ReplyDeleteYet another gaffe for GAFCON, I see.
ReplyDeletePerhaps it's a Medieval corrupted form meaning, "one born every minute."
Cryptogram, the primary meaning for Latin UNIO is not pearl or onion, but union or unity. The senses of onion or pearl are derived from that. GAFCON would have fared better with UNITI, which means united, in the plural. It is the masculine form, but I suspect this would not have bothered them. Still, I do like Sheila's interpretation.

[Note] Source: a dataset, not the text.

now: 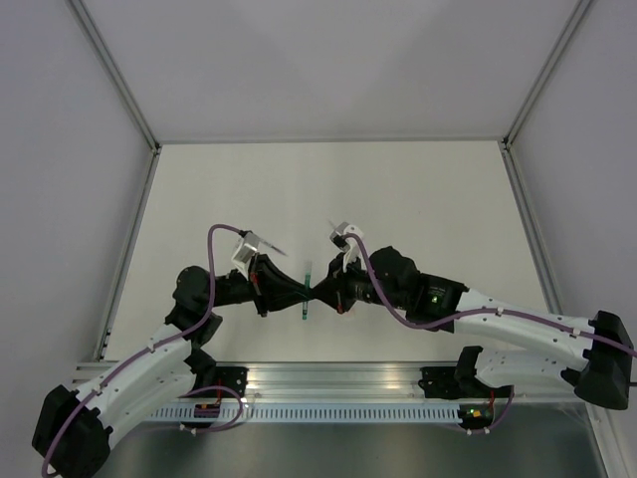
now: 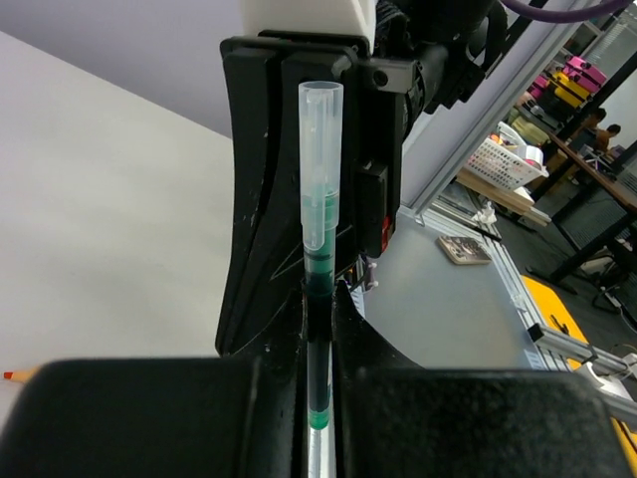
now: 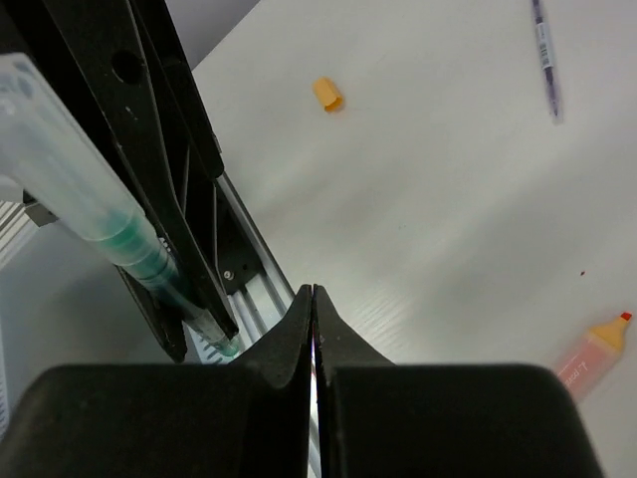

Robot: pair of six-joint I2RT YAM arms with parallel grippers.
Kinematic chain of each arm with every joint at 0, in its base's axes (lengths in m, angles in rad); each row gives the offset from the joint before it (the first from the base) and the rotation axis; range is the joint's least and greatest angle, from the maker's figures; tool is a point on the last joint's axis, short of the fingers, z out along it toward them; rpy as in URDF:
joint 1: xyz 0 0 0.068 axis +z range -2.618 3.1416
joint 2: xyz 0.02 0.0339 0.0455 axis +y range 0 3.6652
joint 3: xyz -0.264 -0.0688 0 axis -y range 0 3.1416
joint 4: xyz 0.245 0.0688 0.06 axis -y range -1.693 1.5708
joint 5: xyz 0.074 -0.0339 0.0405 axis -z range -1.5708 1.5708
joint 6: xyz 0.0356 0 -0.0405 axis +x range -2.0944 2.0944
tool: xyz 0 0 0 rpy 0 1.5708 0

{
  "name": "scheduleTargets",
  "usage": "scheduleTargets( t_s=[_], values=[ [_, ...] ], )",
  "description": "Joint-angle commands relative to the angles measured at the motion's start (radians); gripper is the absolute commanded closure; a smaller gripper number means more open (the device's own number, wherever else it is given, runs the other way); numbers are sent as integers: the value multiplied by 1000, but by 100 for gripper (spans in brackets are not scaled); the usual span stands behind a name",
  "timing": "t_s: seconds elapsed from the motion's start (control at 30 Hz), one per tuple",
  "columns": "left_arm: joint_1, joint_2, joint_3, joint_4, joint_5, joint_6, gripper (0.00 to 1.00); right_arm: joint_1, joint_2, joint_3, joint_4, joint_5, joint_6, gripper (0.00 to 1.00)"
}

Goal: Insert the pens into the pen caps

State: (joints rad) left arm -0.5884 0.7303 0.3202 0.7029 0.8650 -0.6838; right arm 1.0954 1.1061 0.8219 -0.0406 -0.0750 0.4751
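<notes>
The dark pen with green ends (image 1: 307, 291) stands pinched in my left gripper (image 2: 318, 289), which is shut on its barrel (image 2: 318, 334). A translucent teal-tinted cap (image 2: 320, 149) sits over the pen's upper end; the right wrist view shows the same cap (image 3: 60, 159) at far left. My right gripper (image 3: 314, 289) is shut and empty, close beside the capped pen, and its black fingers (image 2: 264, 199) rise just behind it. On the table lie the pale orange pen (image 3: 589, 357) and, apart from it, the orange-yellow cap (image 3: 327, 95).
A thin purple pen (image 3: 544, 55) lies on the white table farther out. The aluminium base rail (image 1: 338, 383) runs along the near edge, just below both grippers. Grey walls with metal frame posts (image 1: 149, 134) enclose the table.
</notes>
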Motion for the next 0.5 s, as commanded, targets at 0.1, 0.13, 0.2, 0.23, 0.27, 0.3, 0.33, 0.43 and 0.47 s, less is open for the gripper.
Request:
scheduleTargets(
  t_s=[0.1,0.13,0.2,0.23,0.27,0.3,0.33,0.43,0.47],
  values=[
    [2,1,20,-9,-40,44,98,4,-98,95,-7,127,-33,100],
    [2,3,23,-20,-47,52,98,3,-97,109,-49,145,-42,98],
    [2,18,43,-94,-83,72,98,3,-100,126,-90,182,-65,90],
    [4,32,49,-112,-90,75,98,4,-101,131,-108,245,-72,81],
    [4,64,59,-135,-98,76,98,3,-104,128,-140,279,-73,74],
    [2,81,59,-125,-89,75,98,3,-118,111,-145,318,-76,68],
    [2,98,56,-105,-80,66,98,3,-130,97,-127,316,-82,62],
    [2,130,42,-42,-64,40,98,3,-192,40,-35,221,-87,46],
    [2,135,39,-22,-61,32,98,4,-202,33,-18,199,-87,41]
  ],
)
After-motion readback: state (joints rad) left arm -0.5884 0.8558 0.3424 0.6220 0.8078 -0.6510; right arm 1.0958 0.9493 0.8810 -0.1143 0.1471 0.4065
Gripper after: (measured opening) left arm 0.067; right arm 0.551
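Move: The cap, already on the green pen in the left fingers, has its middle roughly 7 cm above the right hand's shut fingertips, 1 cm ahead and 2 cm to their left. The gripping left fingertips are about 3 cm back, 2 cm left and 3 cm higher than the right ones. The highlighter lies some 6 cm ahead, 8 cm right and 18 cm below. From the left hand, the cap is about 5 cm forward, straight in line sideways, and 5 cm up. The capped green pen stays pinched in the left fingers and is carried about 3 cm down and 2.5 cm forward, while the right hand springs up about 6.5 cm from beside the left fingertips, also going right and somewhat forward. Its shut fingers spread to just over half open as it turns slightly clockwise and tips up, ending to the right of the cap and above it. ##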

ReplyDeleteI have noted the following elsewhere, in light of Nigerian and Draft Covenanter insistence on the 1662 BCP:
ReplyDeleteThe Preface to the Ordinal of 1662 (amended in 1964) requires facility 'in the Latin Tongue' even before mentioning knowledge of the Scripture.
Oops.
Anthony, you are quite correct, except that roots don't exist in isolation, except in the minds of lexicographers (harmless drudges that they be) or philologists. For your average Roman, "unio" was what sat on the market stall. Maybe for those a little further up the social ladder it was something in the jeweller's shop. Using it as a cod word simply shows ignorance, rather of the level of "Nil carborundum" - which has at least taught plenty of schoolboys what a gerund is, even though it isn't one.